The 316th Block: Tech tourism and soft power
We need to pay more attention to prediction markets
This week…
Your reading time is about 5 minutes. Let’s start.
I need bots and cons to stop trying to scam me please. I really don’t believe you when you said last week’s edition was “exactly the kind of” content you’re looking for because it’s “lacking in mainstream media.” Really? I wonder why! I barely wrote anything original; I merely thematically curated the news of the week. 🙄 At least pick an edition where I actually wrote a whole article?
Anyway, I have a small assignment due in the next couple of weeks, then I will be writing the end-of-module essay assignment before my summer break from law studies. It won’t be due until early July, but I’m trying to get a headstart, especially while I’m still riding the high from the feedback from my previous assignment. So for the next month or so, TSB will be quite low-effort in output.
Conspiracy theory watch-list: Peter Thiel’s Argentina move is Nazi-ish
Your Wikipedia this week: Kardashian index
And now, a selection of top stories on my radar, a few personal recommendations, and the chart of the week.
ICYMI: The Previous Block was about samizdat, LinkedInese, and a cockroach.
CORRECTION NOTICE: None notified. MEDIA, TECH & REGULATION
China’s tech rise is creating a new kind of tourism
Kinling Lo for Rest of World:
For decades, the pilgrimage route for ambitious tech founders, investors, and engineers led to Silicon Valley. Now, a growing number of them are flying to Shanghai, Hangzhou, or Shenzhen instead.
China is seeing a surge in a new kind of tech tourism where visitors pay up to $9,000 for curated tours of electric-vehicle factories, robotaxis, and artificial intelligence and robotics companies. The trend is partially triggered by viral videos of China’s dancing humanoid robots and flying cars, creating a sense that the country may be moving faster than the West in key emerging technologies.

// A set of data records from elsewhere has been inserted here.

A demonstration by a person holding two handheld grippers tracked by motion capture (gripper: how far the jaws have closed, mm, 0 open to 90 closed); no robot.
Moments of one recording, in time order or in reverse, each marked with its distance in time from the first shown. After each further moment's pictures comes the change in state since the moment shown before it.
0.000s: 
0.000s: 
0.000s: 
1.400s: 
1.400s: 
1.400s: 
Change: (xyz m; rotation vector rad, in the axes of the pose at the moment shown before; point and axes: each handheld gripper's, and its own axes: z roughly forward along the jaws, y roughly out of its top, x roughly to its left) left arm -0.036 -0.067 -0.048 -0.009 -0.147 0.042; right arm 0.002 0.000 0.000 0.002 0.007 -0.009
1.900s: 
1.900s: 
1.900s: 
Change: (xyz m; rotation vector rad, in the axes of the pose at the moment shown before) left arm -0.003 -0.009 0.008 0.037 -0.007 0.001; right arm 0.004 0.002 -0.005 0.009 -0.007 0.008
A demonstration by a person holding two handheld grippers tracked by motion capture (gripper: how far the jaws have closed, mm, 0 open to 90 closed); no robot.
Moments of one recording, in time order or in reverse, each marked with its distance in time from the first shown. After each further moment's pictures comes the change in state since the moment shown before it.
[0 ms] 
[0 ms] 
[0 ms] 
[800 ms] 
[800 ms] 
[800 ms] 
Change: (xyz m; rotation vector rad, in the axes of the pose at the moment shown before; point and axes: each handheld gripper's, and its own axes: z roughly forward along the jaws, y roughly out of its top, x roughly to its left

As China-U.S. tech competition intensifies, these trips are also becoming a means to explore the next investment opportunity and tech breakthrough.
“There’s a fear-of-missing-out dynamic at play: the sense that China’s tech ecosystem has reached a level of sophistication where not seeing it firsthand puts you at an informational disadvantage relative to competitors who have,” Shaoyu Yuan, an international relations adjunct professor at New York University who specializes in China’s soft power, told Rest of World. “If you’re building a startup or making investment decisions, reading about BYDi’s vertical integration is one thing. Walking through the factory floor is another.”
Loosely linked:
The lure and lore of Southeast Asia: Understanding the dynamics of soft power by Irna Nurlina for Fulcrum.
Anthropic’s alliance with pope on AI harms: All in good faith or ‘Vatican-washing?’ by Sanya Mansoor for The Guardian.
The presiden who defied Trump: What will be Gustavo Petro’s legacy? by Roberto Andrés (tr. Jessica Sequeira) for The Dial.
Cómo medios comunitarios cultivan “huertas digitales” para reducir dependencia de las big tech por César López Linares en LJR.
Los influencers sustituyen a los críticos de cine: ¿“publicidad barata” o vía para atraer a gente joven? por Guillermo Martínez en elDiario.es.
On est les premiers au monde : une start-up française permet de vérifier l’âge des internautes grâce... aux mouvements de la main par Maxime Glorieux dans France Info.
J’étais candidat aux municipales et je me retrouve dans le bureau des légendes : comment LFI a été visée par une opération d’ingérence étrangère inédite par Valentin Stoquer dans France Info.
What I read, listen, and watch
I’m reading Newsroom Confidential (2022) by Margaret Sullivan. Unfortunately, I really should’ve followed my soft rule about not reading too much US-centred media. They just have a way to make everything so insufferable.
I’m watching the global manosphere, from Kenya to Mexico, on BBC’s Manosphere Messiahs.
I’m listening to On The Media on the Russian phrasebook for surviving authoritarianism. Someone please remind me when it comes out in September.
Chart of the week
Trading volume on prediction markets has soared in recent months, according to Kaitlyn Radde and the Pew Research Center.